↓

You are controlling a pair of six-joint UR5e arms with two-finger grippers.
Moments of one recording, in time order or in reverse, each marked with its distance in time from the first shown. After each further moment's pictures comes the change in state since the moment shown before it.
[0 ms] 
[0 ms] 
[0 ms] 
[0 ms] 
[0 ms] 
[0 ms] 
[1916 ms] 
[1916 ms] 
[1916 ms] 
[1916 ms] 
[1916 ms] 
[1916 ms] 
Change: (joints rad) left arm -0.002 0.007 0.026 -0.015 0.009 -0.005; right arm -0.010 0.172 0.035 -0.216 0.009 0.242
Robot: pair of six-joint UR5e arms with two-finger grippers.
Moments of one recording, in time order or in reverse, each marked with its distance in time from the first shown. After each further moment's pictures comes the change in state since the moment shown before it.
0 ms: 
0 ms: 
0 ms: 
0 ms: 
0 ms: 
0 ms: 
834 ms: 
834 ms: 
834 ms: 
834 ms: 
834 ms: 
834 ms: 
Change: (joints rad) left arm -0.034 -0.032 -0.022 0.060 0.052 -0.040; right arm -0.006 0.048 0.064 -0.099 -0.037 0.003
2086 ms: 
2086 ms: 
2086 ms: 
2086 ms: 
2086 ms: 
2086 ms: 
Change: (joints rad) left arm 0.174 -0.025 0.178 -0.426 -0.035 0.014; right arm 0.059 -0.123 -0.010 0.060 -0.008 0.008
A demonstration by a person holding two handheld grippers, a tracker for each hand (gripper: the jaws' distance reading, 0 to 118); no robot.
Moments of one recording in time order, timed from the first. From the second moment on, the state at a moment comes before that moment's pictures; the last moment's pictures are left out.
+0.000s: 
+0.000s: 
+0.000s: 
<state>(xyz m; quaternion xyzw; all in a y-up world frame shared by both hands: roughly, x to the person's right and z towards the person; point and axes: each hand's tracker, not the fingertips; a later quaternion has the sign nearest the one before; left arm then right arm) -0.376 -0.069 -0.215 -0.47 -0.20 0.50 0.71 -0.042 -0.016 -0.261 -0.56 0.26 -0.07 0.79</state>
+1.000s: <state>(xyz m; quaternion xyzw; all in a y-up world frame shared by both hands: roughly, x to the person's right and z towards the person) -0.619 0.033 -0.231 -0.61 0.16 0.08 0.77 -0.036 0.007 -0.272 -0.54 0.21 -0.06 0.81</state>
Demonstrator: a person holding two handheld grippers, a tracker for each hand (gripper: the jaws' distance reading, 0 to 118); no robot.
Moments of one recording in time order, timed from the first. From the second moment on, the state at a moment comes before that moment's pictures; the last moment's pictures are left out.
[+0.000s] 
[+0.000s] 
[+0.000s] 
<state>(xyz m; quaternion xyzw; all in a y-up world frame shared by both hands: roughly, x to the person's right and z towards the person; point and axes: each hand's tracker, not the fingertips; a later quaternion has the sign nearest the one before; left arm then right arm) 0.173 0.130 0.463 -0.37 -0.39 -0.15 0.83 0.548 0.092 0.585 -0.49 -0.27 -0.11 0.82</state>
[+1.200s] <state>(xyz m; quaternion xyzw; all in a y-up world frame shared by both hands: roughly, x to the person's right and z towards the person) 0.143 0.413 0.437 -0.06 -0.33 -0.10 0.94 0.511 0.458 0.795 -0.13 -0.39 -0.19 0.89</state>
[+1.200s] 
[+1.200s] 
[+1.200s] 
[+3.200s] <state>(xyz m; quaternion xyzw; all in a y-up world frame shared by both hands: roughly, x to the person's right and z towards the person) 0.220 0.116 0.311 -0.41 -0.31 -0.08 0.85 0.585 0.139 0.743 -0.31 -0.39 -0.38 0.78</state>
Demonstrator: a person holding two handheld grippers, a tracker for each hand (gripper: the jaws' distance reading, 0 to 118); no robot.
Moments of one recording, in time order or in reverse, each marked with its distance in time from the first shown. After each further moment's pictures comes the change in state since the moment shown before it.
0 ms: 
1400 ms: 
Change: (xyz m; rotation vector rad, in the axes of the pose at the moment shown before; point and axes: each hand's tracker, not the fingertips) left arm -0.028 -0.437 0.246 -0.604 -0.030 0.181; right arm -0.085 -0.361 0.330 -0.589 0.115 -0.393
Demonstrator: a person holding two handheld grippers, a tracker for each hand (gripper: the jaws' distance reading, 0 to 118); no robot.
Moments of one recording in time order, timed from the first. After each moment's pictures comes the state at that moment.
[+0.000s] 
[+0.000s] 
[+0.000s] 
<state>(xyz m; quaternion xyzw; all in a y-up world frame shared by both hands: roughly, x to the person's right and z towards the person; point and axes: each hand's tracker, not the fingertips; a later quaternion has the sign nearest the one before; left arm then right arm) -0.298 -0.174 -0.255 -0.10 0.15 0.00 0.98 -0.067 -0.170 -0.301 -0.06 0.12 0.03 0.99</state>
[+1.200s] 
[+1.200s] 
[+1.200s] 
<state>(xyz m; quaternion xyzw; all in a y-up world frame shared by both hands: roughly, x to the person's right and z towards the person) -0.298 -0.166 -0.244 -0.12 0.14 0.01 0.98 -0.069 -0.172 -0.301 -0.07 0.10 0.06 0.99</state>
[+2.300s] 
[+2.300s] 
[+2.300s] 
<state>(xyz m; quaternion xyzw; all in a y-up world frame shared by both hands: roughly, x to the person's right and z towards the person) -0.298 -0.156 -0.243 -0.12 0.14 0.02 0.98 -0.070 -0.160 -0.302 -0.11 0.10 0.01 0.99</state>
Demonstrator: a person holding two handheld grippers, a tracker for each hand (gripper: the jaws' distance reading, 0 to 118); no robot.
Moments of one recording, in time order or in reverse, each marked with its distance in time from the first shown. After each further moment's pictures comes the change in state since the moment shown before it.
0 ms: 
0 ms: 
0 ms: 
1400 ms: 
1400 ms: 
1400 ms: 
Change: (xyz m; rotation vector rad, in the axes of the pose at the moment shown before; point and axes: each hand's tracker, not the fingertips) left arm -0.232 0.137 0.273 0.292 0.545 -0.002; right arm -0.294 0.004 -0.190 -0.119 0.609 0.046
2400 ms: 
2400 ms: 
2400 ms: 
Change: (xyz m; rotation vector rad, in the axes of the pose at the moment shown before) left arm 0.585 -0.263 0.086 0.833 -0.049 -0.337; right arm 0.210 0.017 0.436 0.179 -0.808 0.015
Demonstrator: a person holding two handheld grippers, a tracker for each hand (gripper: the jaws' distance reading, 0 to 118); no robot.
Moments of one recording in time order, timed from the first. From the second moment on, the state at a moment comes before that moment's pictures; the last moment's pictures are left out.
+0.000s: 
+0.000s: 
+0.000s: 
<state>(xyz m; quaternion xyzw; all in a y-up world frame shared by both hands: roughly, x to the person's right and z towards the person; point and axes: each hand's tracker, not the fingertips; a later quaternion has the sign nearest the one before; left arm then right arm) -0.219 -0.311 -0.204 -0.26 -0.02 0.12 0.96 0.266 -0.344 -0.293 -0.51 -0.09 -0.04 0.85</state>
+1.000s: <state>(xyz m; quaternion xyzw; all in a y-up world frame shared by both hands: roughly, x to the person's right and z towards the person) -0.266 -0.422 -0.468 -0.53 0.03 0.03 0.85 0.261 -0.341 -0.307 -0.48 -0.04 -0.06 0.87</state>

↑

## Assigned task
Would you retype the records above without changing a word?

## Completed exercise
You are controlling a pair of six-joint UR5e arms with two-finger grippers.
Moments of one recording, in time order or in reverse, each marked with its distance in time from the first shown. After each further moment's pictures comes the change in state since the moment shown before it.
[0 ms] 
[0 ms] 
[0 ms] 
[0 ms] 
[0 ms] 
[0 ms] 
[1916 ms] 
[1916 ms] 
[1916 ms] 
[1916 ms] 
[1916 ms] 
[1916 ms] 
Change: (joints rad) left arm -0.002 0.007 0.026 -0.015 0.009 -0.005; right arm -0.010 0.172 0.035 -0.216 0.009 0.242
Robot: pair of six-joint UR5e arms with two-finger grippers.
Moments of one recording, in time order or in reverse, each marked with its distance in time from the first shown. After each further moment's pictures comes the change in state since the moment shown before it.
0 ms: 
0 ms: 
0 ms: 
0 ms: 
0 ms: 
0 ms: 
834 ms: 
834 ms: 
834 ms: 
834 ms: 
834 ms: 
834 ms: 
Change: (joints rad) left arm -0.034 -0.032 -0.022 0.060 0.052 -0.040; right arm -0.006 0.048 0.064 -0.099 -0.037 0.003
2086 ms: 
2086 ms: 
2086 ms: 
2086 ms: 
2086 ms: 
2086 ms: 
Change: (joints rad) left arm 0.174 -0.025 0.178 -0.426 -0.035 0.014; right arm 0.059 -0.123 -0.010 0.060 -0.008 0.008
A demonstration by a person holding two handheld grippers, a tracker for each hand (gripper: the jaws' distance reading, 0 to 118); no robot.
Moments of one recording in time order, timed from the first. From the second moment on, the state at a moment comes before that moment's pictures; the last moment's pictures are left out.
+0.000s: 
+0.000s: 
+0.000s: 
<state>(xyz m; quaternion xyzw; all in a y-up world frame shared by both hands: roughly, x to the person's right and z towards the person; point and axes: each hand's tracker, not the fingertips; a later quaternion has the sign nearest the one before; left arm then right arm) -0.376 -0.069 -0.215 -0.47 -0.20 0.50 0.71 -0.042 -0.016 -0.261 -0.56 0.26 -0.07 0.79</state>
+1.000s: <state>(xyz m; quaternion xyzw; all in a y-up world frame shared by both hands: roughly, x to the person's right and z towards the person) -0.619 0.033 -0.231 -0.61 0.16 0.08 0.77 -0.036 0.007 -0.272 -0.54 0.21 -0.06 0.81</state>
Demonstrator: a person holding two handheld grippers, a tracker for each hand (gripper: the jaws' distance reading, 0 to 118); no robot.
Moments of one recording in time order, timed from the first. From the second moment on, the state at a moment comes before that moment's pictures; the last moment's pictures are left out.
[+0.000s] 
[+0.000s] 
[+0.000s] 
<state>(xyz m; quaternion xyzw; all in a y-up world frame shared by both hands: roughly, x to the person's right and z towards the person; point and axes: each hand's tracker, not the fingertips; a later quaternion has the sign nearest the one before; left arm then right arm) 0.173 0.130 0.463 -0.37 -0.39 -0.15 0.83 0.548 0.092 0.585 -0.49 -0.27 -0.11 0.82</state>
[+1.200s] <state>(xyz m; quaternion xyzw; all in a y-up world frame shared by both hands: roughly, x to the person's right and z towards the person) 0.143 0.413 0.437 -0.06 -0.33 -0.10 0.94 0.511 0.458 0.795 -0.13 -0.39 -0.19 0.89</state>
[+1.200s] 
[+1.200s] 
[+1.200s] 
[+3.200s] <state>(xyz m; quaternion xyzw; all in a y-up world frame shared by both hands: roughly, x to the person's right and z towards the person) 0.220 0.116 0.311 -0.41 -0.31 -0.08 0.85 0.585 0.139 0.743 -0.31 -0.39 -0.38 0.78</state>
Demonstrator: a person holding two handheld grippers, a tracker for each hand (gripper: the jaws' distance reading, 0 to 118); no robot.
Moments of one recording, in time order or in reverse, each marked with its distance in time from the first shown. After each further moment's pictures comes the change in state since the moment shown before it.
0 ms: 
1400 ms: 
Change: (xyz m; rotation vector rad, in the axes of the pose at the moment shown before; point and axes: each hand's tracker, not the fingertips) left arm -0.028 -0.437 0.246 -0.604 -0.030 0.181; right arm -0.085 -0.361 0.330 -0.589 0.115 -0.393
Demonstrator: a person holding two handheld grippers, a tracker for each hand (gripper: the jaws' distance reading, 0 to 118); no robot.
Moments of one recording in time order, timed from the first. After each moment's pictures comes the state at that moment.
[+0.000s] 
[+0.000s] 
[+0.000s] 
<state>(xyz m; quaternion xyzw; all in a y-up world frame shared by both hands: roughly, x to the person's right and z towards the person; point and axes: each hand's tracker, not the fingertips; a later quaternion has the sign nearest the one before; left arm then right arm) -0.298 -0.174 -0.255 -0.10 0.15 0.00 0.98 -0.067 -0.170 -0.301 -0.06 0.12 0.03 0.99</state>
[+1.200s] 
[+1.200s] 
[+1.200s] 
<state>(xyz m; quaternion xyzw; all in a y-up world frame shared by both hands: roughly, x to the person's right and z towards the person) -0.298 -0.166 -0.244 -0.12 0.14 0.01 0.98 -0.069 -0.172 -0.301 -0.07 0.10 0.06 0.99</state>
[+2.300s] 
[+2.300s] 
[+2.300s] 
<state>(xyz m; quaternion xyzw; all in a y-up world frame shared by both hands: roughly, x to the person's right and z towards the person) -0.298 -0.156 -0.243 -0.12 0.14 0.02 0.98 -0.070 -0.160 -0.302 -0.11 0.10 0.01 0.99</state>
Demonstrator: a person holding two handheld grippers, a tracker for each hand (gripper: the jaws' distance reading, 0 to 118); no robot.
Moments of one recording, in time order or in reverse, each marked with its distance in time from the first shown. After each further moment's pictures comes the change in state since the moment shown before it.
0 ms: 
0 ms: 
0 ms: 
1400 ms: 
1400 ms: 
1400 ms: 
Change: (xyz m; rotation vector rad, in the axes of the pose at the moment shown before; point and axes: each hand's tracker, not the fingertips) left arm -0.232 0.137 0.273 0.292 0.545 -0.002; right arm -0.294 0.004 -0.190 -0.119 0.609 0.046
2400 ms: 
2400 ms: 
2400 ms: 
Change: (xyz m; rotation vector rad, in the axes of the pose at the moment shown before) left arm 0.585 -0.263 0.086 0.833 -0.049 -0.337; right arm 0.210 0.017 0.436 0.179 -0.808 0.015
Demonstrator: a person holding two handheld grippers, a tracker for each hand (gripper: the jaws' distance reading, 0 to 118); no robot.
Moments of one recording in time order, timed from the first. From the second moment on, the state at a moment comes before that moment's pictures; the last moment's pictures are left out.
+0.000s: 
+0.000s: 
+0.000s: 
<state>(xyz m; quaternion xyzw; all in a y-up world frame shared by both hands: roughly, x to the person's right and z towards the person; point and axes: each hand's tracker, not the fingertips; a later quaternion has the sign nearest the one before; left arm then right arm) -0.219 -0.311 -0.204 -0.26 -0.02 0.12 0.96 0.266 -0.344 -0.293 -0.51 -0.09 -0.04 0.85</state>
+1.000s: <state>(xyz m; quaternion xyzw; all in a y-up world frame shared by both hands: roughly, x to the person's right and z towards the person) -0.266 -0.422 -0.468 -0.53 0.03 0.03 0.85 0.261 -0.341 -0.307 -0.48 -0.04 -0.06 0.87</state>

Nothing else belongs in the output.